THE TASK. Could you please retype all of the data below exactly?

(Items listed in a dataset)
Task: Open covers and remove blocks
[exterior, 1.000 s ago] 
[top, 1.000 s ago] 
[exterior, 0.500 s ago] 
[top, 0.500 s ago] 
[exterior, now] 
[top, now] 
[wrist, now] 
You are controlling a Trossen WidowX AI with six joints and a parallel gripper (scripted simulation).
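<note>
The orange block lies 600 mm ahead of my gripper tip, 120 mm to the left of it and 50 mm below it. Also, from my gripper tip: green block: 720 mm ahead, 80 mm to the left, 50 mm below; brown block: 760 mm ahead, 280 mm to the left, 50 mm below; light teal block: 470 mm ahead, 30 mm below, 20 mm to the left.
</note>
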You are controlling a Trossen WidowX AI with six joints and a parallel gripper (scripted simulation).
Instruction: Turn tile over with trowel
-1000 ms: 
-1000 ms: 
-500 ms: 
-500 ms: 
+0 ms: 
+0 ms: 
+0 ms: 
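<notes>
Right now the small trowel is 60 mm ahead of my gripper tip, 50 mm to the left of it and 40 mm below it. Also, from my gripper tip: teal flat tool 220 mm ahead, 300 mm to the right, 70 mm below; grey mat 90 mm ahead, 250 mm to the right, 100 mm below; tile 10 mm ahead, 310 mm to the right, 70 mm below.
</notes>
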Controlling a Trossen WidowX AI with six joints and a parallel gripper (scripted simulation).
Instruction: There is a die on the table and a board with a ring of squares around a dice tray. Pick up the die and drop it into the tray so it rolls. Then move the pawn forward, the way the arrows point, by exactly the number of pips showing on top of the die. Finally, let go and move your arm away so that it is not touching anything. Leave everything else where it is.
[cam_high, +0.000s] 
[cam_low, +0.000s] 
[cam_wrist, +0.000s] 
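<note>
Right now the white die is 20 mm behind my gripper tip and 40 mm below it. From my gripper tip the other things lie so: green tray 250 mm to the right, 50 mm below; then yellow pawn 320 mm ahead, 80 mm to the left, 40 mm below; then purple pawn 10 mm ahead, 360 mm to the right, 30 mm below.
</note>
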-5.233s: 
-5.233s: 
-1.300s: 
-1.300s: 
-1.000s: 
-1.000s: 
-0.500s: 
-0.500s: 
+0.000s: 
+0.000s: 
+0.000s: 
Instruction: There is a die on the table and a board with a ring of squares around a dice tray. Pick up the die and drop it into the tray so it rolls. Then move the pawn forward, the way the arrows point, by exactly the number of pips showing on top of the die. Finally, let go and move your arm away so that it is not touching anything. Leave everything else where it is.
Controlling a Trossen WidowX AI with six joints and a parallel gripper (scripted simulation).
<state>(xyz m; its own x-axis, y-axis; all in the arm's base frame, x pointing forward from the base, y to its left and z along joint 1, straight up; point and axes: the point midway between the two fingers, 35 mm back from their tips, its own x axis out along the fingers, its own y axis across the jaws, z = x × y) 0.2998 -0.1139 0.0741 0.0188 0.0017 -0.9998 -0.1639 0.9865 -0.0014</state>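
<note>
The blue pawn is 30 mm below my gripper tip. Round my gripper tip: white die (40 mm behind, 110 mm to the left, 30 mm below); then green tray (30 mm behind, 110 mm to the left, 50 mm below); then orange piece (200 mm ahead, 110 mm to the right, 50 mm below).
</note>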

RESPONSE FOR THIS EXERCISE.
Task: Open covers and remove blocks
[exterior, 1.000 s ago] 
[top, 1.000 s ago] 
[exterior, 0.500 s ago] 
[top, 0.500 s ago] 
[exterior, now] 
[top, now] 
[wrist, now] 
You are controlling a Trossen WidowX AI with six joints and a parallel gripper (scripted simulation).
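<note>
The orange block lies 600 mm ahead of my gripper tip, 120 mm to the left of it and 50 mm below it. Also, from my gripper tip: green block: 720 mm ahead, 80 mm to the left, 50 mm below; brown block: 760 mm ahead, 280 mm to the left, 50 mm below; light teal block: 470 mm ahead, 30 mm below, 20 mm to the left.
</note>
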You are controlling a Trossen WidowX AI with six joints and a parallel gripper (scripted simulation).
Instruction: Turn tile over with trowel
-1000 ms: 
-1000 ms: 
-500 ms: 
-500 ms: 
+0 ms: 
+0 ms: 
+0 ms: 
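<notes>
Right now the small trowel is 60 mm ahead of my gripper tip, 50 mm to the left of it and 40 mm below it. Also, from my gripper tip: teal flat tool 220 mm ahead, 300 mm to the right, 70 mm below; grey mat 90 mm ahead, 250 mm to the right, 100 mm below; tile 10 mm ahead, 310 mm to the right, 70 mm below.
</notes>
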Controlling a Trossen WidowX AI with six joints and a parallel gripper (scripted simulation).
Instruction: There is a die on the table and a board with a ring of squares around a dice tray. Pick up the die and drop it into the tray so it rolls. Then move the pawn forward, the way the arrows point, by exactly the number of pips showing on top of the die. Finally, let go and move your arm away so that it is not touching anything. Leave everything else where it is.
[cam_high, +0.000s] 
[cam_low, +0.000s] 
[cam_wrist, +0.000s] 
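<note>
Right now the white die is 20 mm behind my gripper tip and 40 mm below it. From my gripper tip the other things lie so: green tray 250 mm to the right, 50 mm below; then yellow pawn 320 mm ahead, 80 mm to the left, 40 mm below; then purple pawn 10 mm ahead, 360 mm to the right, 30 mm below.
</note>
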-5.233s: 
-5.233s: 
-1.300s: 
-1.300s: 
-1.000s: 
-1.000s: 
-0.500s: 
-0.500s: 
+0.000s: 
+0.000s: 
+0.000s: 
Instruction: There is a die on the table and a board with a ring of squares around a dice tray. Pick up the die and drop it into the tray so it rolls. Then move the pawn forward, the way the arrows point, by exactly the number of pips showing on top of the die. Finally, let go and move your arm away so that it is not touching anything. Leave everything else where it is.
Controlling a Trossen WidowX AI with six joints and a parallel gripper (scripted simulation).
<state>(xyz m; its own x-axis, y-axis; all in the arm's base frame, x pointing forward from the base, y to its left and z along joint 1, straight up; point and axes: the point midway between the two fingers, 35 mm back from their tips, its own x axis out along the fingers, its own y axis across the jaws, z = x × y) 0.2998 -0.1139 0.0741 0.0188 0.0017 -0.9998 -0.1639 0.9865 -0.0014</state>
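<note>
The blue pawn is 30 mm below my gripper tip. Round my gripper tip: white die (40 mm behind, 110 mm to the left, 30 mm below); then green tray (30 mm behind, 110 mm to the left, 50 mm below); then orange piece (200 mm ahead, 110 mm to the right, 50 mm below).
</note>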

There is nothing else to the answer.